Yeah but that’s a process issue that would require deep familiarity and probably acts of Congress to fix. That’s not something a few 25 year olds with no relevant experience can come in and fix in 100 days.

parineum 16 hours ago | parent [-]

Sure but this whole thread reads like it's absolving the government giving these contracts and blaming private companies.

It's the frog and the scorpion fable.

Sabinus 12 hours ago | parent [-]

To me this whole thread reads people trying to apologise for DOGE, especially by making appeals like 'government has corruption and waste and that is bad so DOGE was good'.

lern_too_spel 15 hours ago | parent | prev [-]

It's why smart government created USDS, to clean up the mess left by contractors who set up the original healthcare.gov by having competent people work directly for the federal government. USDS was replaced with the incompetent DOGE (now US DOGE Service) and then completely shut down due to the new organization's incompetence.

kotaKat 17 hours ago | parent | prev [-]

This. Why the hell are we propping up private "veteran owned" companies that repackage a few things into a Pelican case and call it a revolutionary new product and sell it for tens of thousands over MSRP?

(I've seen one too many local 'defense contractors' building 'enabler kits' which are literally just a couple laptops in a Pelican case for way too much money.)

I keep seeing this with little tiny IT companies in the fed landscape and it slightly irks me. This is just the modern form of the $400 hammer...

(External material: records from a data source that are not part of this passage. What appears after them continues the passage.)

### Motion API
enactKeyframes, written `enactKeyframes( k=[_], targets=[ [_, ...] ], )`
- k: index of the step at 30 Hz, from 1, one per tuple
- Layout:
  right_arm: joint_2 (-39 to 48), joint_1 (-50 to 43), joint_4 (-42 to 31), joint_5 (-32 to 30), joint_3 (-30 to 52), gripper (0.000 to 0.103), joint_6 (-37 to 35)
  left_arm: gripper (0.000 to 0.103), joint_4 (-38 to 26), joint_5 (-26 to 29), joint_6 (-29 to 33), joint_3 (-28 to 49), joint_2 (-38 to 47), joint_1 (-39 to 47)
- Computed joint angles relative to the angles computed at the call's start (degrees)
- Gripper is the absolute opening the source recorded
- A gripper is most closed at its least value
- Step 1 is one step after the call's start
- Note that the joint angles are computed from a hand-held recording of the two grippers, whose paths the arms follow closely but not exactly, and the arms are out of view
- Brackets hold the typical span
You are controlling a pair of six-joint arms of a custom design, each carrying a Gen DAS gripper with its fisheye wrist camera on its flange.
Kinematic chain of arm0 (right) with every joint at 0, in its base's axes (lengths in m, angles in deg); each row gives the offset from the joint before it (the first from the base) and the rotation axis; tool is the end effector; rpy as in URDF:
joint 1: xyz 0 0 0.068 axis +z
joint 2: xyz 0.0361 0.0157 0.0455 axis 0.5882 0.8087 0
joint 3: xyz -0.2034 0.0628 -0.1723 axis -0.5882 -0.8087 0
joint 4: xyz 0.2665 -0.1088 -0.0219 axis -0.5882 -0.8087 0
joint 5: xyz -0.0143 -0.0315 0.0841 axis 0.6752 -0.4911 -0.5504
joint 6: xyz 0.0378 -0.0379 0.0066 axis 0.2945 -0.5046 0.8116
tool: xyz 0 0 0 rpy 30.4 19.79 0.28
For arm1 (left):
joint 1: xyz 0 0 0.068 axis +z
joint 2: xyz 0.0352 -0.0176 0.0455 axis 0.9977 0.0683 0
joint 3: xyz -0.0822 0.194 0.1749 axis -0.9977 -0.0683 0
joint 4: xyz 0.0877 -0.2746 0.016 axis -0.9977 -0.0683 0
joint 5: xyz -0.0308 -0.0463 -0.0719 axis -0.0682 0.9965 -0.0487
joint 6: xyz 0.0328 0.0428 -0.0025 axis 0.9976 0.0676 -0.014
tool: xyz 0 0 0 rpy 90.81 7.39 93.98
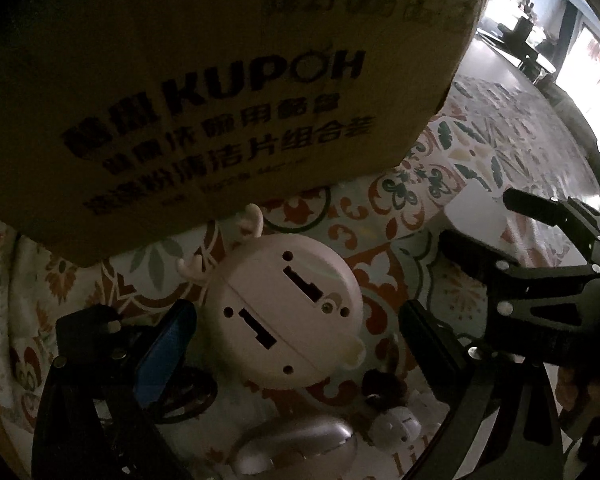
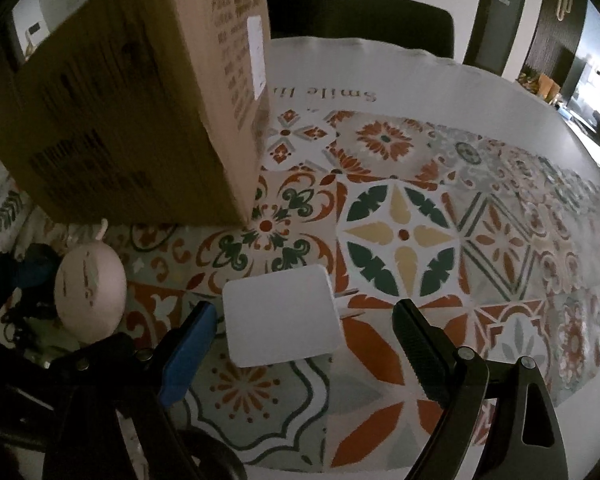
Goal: Organize rigid objects
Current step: 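Grasp the pink round device with the left gripper while the right holds the router, then lower the pink device into the box with the left gripper while the right drops the router in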
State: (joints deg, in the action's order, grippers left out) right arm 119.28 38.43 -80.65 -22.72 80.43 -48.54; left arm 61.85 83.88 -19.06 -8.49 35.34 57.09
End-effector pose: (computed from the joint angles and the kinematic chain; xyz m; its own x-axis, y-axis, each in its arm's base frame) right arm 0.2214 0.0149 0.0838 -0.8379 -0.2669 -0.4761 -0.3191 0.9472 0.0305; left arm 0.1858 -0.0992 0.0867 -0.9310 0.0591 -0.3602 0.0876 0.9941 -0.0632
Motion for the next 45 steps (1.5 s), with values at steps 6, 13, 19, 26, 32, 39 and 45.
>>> enactKeyframes(
  k=[6,13,19,26,32,39,45],
  targets=[
    [4.99,1.39,3.53,0.83,0.66,0.085,0.27,0.095,3.48,-0.62,-0.05,-0.62,2.78,0.17],
    [3.05,1.35,4.83,0.79,-1.19,0.073,0.08,0.074,5.62,-2.41,-0.26,-1.81,1.59,-0.86],
    [-0.79,1.03,4.17,0.76,-3.55,0.073,0.71,0.074,5.53,-3.81,-1.21,-3.89,-1.88,-1.79],
    [-10.29,-1.57,-1.06,-1.37,-5.76,0.073,0.38,0.074,-0.2,-6.84,-3.26,-4.86,-11.42,-4.68],
    [-22.84,-2.82,-9.12,-2.53,-6.35,0.073,0.79,0.074,-8.76,-9.9,-4.75,-4.4,-22.53,-6.97],
    [-35.16,-1.18,-17.73,-2.37,-5.0,0.073,2.86,0.074,-19.8,-12.28,-6.63,-2.92,-34.81,-8.57],
    [-42.94,3.26,-22.91,-0.46,-3.09,0.073,5.91,0.074,-27.41,-14.34,-6.67,-0.97,-42.47,-8.28]
  ],
)
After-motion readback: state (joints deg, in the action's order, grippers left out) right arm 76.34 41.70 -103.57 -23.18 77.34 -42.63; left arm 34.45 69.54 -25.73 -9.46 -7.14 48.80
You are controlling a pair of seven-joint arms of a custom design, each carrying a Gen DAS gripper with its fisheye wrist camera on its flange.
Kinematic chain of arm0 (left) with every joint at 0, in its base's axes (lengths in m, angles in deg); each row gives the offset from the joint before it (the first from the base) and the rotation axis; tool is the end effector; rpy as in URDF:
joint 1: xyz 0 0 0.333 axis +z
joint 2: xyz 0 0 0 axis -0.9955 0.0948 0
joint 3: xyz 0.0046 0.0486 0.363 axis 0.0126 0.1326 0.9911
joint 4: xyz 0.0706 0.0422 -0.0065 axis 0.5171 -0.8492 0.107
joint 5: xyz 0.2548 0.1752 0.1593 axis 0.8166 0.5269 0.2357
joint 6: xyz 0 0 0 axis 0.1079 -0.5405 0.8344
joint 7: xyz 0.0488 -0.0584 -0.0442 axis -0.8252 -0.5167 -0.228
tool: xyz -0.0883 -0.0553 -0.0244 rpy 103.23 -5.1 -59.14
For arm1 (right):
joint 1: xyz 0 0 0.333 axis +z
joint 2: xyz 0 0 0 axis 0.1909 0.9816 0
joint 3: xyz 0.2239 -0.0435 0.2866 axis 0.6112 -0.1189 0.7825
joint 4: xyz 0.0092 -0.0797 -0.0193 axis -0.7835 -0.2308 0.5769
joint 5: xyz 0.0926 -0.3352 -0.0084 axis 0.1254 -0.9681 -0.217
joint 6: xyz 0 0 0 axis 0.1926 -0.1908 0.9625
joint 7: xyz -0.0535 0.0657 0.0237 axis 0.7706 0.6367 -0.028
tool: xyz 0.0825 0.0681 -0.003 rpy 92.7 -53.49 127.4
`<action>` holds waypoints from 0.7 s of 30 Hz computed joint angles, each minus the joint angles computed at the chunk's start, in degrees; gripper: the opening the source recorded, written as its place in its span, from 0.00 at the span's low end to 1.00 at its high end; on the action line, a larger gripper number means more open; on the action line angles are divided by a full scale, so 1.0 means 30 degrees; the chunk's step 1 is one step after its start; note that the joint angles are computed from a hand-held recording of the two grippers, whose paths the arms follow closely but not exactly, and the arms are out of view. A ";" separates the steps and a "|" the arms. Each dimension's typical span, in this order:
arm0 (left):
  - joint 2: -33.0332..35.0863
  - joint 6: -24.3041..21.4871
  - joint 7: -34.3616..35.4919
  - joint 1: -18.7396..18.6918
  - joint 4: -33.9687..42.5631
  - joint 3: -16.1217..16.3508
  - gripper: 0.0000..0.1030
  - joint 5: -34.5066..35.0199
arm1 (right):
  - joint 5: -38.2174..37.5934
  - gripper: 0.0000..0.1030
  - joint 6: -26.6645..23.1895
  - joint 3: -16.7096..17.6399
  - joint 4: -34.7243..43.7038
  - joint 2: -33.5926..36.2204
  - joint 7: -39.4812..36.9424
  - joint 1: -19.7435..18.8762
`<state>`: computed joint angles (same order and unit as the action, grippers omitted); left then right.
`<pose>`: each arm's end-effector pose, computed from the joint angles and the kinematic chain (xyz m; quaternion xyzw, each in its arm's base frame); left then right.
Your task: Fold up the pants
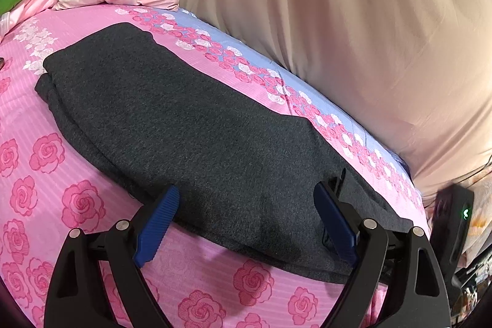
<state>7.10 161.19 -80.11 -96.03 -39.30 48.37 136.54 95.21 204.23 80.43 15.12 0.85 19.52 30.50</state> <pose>0.5673 -0.2123 0.4652 -0.8211 0.3455 -0.3942 0.2260 0.6828 0.3538 0.4695 -0.8321 0.4045 0.0015 0.3796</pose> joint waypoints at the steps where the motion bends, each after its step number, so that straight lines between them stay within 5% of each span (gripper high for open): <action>1: 0.0007 0.0016 -0.0078 0.0001 0.0012 0.0015 0.84 0.0049 | 0.0635 0.43 0.0215 0.0306 -0.0850 -0.0661 -0.0326 -0.0521; 4: 0.0049 -0.0006 0.0162 0.0022 0.0022 -0.0002 0.84 -0.0194 | 0.3350 0.53 0.3612 0.1032 -0.4392 -0.3122 -0.2651 -0.2145; 7: 0.0102 -0.0174 0.0626 -0.0041 0.0093 -0.0001 0.84 -0.0584 | 0.4272 0.73 0.5791 -0.0235 -0.6564 -0.4528 -0.1903 -0.2741; 10: 0.0131 -0.0142 0.0678 -0.0082 0.0130 0.0069 0.84 -0.0643 | 0.4312 0.73 0.5010 -0.1435 -0.7242 -0.4566 0.0499 -0.3790; 14: 0.0160 -0.0287 0.1034 -0.0141 0.0168 0.0083 0.84 -0.0991 | 0.6461 0.74 0.2565 -0.0129 -0.6669 -0.3666 -0.0291 -0.5653; 15: 0.0149 -0.0341 0.1105 -0.0166 0.0153 0.0100 0.84 -0.1032 | 0.7602 0.74 0.3114 -0.0170 -0.6810 -0.3696 -0.1538 -0.5443; 17: 0.0119 -0.0515 0.1199 -0.0241 0.0150 0.0114 0.84 -0.1097 | 0.7214 0.33 0.2205 0.0012 -0.6161 -0.3248 -0.1476 -0.5483; 18: 0.0070 -0.0600 0.1141 -0.0284 0.0122 0.0130 0.84 -0.1012 | 0.7450 0.23 0.2047 0.0050 -0.5978 -0.3101 -0.1654 -0.5477; 21: -0.0174 -0.0835 0.0364 -0.0377 -0.0092 0.0141 0.84 -0.0375 | 0.8910 0.16 0.2502 0.0433 -0.6074 -0.3470 -0.3337 -0.5738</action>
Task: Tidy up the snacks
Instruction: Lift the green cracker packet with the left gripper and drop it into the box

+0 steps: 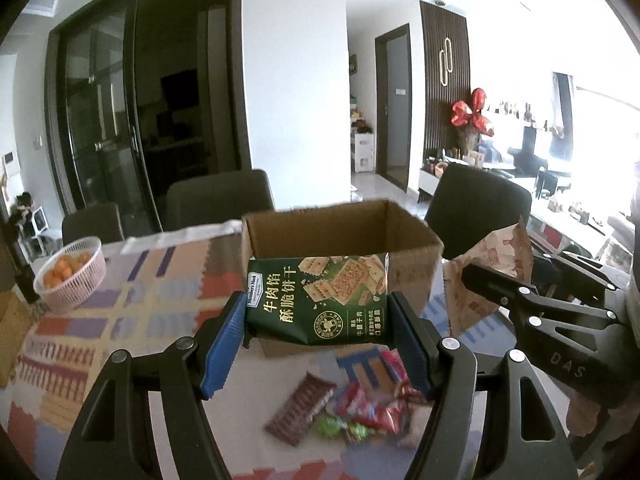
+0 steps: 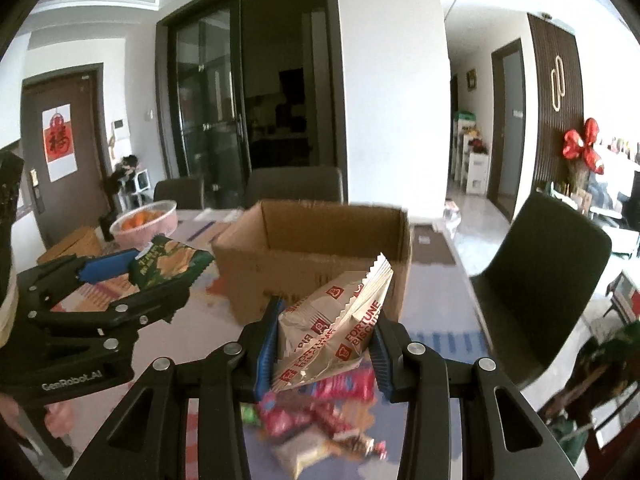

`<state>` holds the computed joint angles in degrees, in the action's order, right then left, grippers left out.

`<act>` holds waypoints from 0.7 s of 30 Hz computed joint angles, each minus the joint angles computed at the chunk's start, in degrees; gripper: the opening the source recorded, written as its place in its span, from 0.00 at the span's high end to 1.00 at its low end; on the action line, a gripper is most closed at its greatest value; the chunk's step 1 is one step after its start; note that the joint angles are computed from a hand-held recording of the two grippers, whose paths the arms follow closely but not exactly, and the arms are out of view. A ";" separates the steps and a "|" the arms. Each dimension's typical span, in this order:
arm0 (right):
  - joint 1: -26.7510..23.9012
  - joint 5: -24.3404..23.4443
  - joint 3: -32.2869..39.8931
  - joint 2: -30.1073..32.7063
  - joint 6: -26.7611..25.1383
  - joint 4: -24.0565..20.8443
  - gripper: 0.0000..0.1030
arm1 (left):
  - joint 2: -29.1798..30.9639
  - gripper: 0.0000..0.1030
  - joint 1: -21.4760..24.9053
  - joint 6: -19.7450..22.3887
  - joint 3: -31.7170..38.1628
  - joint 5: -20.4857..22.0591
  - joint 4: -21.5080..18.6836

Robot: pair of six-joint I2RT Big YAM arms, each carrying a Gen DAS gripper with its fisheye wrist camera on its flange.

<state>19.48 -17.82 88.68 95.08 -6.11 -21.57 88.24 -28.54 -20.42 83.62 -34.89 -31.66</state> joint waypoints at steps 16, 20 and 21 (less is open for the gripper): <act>1.11 0.65 21.49 12.78 -0.08 -8.40 0.60 | 9.41 0.32 7.77 3.25 16.00 8.18 -8.15; 1.46 0.64 27.16 16.29 -0.71 -12.24 0.60 | 12.24 0.32 9.38 2.58 20.12 10.46 -11.27; 1.45 0.64 28.86 17.32 -1.00 -13.41 0.60 | 12.96 0.32 9.72 2.33 21.09 10.82 -12.05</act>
<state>20.93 -17.18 117.54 112.39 -7.11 -34.98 101.20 -18.82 -18.09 104.71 -24.07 -43.71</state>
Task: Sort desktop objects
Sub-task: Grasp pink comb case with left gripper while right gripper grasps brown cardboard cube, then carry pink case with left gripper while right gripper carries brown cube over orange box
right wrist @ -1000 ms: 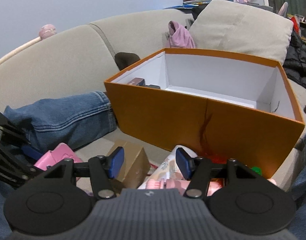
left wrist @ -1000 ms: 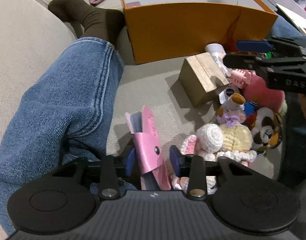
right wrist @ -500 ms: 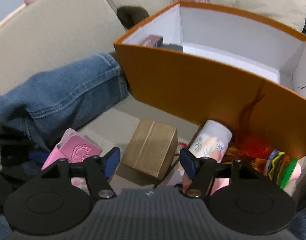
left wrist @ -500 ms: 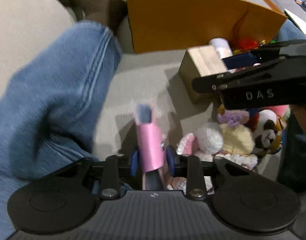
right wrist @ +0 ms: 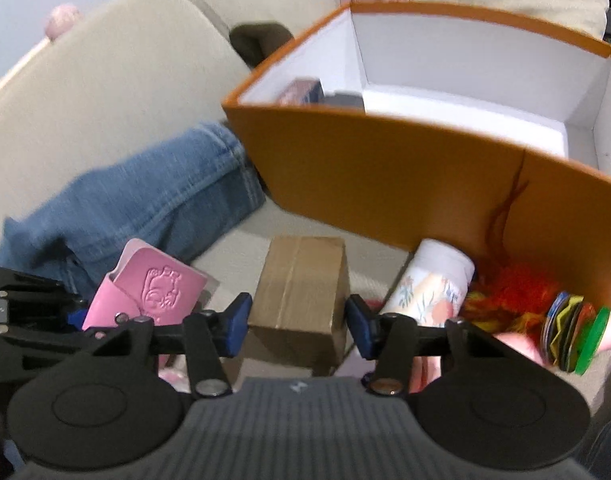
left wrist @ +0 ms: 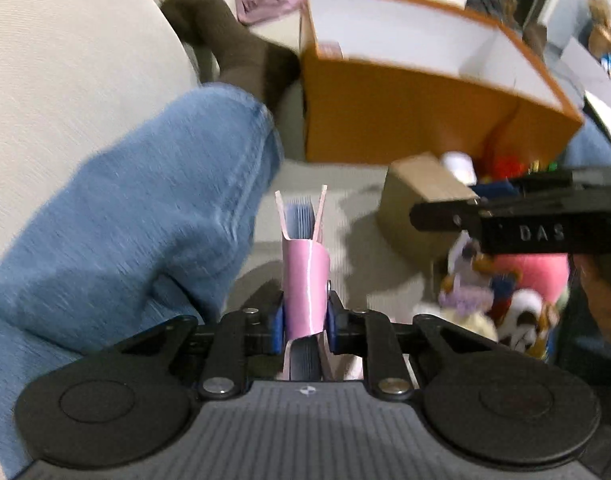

ThinkingGuy 17 hours ago | parent | next [-]

While your point is perfectly valid, there's a little more nuance to the $400 (or $600) hammer story:

https://www.govexec.com/federal-news/1998/12/the-myth-of-the...

alistairSH 15 hours ago | parent | prev [-]

This.

I live outside DC, lots of friends who are contractors in IT/software. More than a few have been on the same contract, doing the same work, for years or decades. It's effectively a full-time permanent position, or could be. Not sure how there's any efficiency there when the contracting firm's owners need to make a cut.